I came to the realization that I have a food photography disorder. my family is cruelly subjected to a photo shoot prior to any meal, snack or dessert. my instagram consists of 99.5 % food. already being the third child, emmett will have no documented history of his childhood other than what he ate. Im a total amateur, but the bright side is a new ration of recipe posts.
this recipe for the best peanut butter brownies you’ll ever have is from one of my all time favorite blogs, a cup of jo. she is a super cool writer/keepin it real nyc mom that has an amazing food series called ‘the best you’ll ever have’. I officially lost track of all we have tried, but they absolutely live up to the name. these brownies were thick as fudge, better than a reeses, makes you never want to buy a box mix again, out of this world. we even froze the extra frosting for a rainy day. happy baking!
when life gives you lemons, you make lemonade. but when your two year old spills lemonade on the floor during a tantrum and you slip on it, breaking your toe, you make back patio lemonade. (yes, true story.

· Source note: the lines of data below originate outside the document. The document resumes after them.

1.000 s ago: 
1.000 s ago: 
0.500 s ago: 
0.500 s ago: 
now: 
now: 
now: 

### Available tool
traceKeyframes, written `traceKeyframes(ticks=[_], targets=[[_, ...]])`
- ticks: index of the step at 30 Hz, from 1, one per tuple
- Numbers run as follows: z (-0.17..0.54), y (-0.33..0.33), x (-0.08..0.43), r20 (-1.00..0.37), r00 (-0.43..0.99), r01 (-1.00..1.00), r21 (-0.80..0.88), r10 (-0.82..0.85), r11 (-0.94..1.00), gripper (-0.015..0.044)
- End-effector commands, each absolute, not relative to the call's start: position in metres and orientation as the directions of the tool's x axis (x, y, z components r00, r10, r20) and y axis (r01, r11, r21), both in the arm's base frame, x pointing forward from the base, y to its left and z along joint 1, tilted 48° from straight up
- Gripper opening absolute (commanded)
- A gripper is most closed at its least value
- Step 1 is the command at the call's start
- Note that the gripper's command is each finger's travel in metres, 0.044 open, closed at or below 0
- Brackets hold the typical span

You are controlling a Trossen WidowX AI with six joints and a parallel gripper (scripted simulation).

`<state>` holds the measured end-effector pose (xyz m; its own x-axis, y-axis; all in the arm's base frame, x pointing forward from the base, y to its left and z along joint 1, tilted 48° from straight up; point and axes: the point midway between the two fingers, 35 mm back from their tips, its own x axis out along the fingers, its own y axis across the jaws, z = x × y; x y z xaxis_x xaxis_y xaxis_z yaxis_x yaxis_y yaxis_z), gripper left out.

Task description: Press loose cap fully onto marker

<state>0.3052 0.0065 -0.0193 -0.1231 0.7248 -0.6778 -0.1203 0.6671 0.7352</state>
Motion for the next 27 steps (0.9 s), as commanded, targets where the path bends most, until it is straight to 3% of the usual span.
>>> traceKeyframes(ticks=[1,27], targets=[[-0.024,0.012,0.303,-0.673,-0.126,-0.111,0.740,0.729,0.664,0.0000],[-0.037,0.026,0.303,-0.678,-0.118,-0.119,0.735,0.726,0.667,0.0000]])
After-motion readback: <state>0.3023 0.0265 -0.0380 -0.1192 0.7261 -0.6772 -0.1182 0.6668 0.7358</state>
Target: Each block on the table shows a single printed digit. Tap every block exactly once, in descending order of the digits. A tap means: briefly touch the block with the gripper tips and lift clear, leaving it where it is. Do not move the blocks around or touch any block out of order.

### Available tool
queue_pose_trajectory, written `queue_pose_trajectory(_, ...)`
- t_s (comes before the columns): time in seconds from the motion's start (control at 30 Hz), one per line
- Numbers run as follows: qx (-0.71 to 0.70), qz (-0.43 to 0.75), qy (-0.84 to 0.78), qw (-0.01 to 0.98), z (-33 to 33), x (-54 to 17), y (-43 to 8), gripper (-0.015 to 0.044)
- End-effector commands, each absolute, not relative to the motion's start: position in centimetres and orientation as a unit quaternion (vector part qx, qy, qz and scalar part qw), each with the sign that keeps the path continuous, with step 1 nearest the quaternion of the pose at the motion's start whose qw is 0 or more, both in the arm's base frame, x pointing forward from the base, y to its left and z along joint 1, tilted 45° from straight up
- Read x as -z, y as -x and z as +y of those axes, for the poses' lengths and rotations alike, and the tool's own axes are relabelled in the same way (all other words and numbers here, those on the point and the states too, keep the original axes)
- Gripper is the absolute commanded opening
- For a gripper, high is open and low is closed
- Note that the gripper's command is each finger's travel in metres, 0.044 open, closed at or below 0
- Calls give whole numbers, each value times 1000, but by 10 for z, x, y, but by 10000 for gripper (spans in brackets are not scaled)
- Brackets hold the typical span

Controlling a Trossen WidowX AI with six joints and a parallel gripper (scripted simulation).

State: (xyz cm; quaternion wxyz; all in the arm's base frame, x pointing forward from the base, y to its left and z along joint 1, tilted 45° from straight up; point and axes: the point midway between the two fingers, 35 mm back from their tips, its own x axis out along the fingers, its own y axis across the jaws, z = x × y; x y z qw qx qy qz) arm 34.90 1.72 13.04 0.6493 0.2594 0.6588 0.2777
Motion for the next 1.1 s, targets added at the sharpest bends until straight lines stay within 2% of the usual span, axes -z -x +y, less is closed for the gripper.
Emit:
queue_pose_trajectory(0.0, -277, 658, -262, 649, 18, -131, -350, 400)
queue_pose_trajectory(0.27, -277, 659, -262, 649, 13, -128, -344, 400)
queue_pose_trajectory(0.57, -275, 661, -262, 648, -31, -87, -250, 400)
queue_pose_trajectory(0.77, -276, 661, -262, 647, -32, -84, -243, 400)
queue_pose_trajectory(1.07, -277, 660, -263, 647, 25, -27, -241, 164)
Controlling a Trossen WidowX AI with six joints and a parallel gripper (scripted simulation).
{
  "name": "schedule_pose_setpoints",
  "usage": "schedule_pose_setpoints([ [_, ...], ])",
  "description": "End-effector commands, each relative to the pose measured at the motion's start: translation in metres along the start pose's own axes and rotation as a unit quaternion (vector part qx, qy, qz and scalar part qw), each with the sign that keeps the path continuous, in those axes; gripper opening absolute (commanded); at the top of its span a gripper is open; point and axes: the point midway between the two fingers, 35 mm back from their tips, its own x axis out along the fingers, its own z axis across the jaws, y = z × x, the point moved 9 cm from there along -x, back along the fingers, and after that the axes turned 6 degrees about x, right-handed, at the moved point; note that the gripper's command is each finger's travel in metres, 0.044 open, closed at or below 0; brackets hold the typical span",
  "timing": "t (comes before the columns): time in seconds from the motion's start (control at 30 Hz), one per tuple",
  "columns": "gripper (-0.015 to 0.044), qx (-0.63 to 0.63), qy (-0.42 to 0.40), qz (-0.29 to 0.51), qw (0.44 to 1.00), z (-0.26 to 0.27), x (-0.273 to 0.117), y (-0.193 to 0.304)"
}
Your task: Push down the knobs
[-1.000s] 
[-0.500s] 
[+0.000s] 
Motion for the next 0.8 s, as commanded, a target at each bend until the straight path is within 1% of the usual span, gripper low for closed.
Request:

I’m ok. just praying to the strappy sandal gods that the nail doesn’t come off so I can wear my new ysl inspired 5 1/2″ stilettos, the ones that I have absolutely nowhere to wear.)
I found this fabulous recipe for front porch lemonade on a blog called bowen appetit. but I renamed it back patio lemonade, since….1- we don’t have a proper front porch 2- as an ode to my superhusband, who just beautified our back patio with these awesome cement paver molds I found on hsn and 3- I modified the recipe a pinch using what I had around the house. a perfect summer sipper to end a long day, or mend a broken toe.
back patio lemonade (adapted from front porch lemonade by bowen appetit)
1 1/2 oz lemonade*
3 oz bourbon
in a shaker filled with ice, add bourbon & lemonade. shake until well chilled. place large ice cubes and pour into two tall glasses (we did mason jars for a real southern comfort effect). top each with ginger ale & garnish with mint. cheers y’all!
*I made homemade lemonade earlier in the day for the little birds using this recipe from weelicious. finally found some stand worthy lemonade, and loving that it uses agave nectar for sweetness.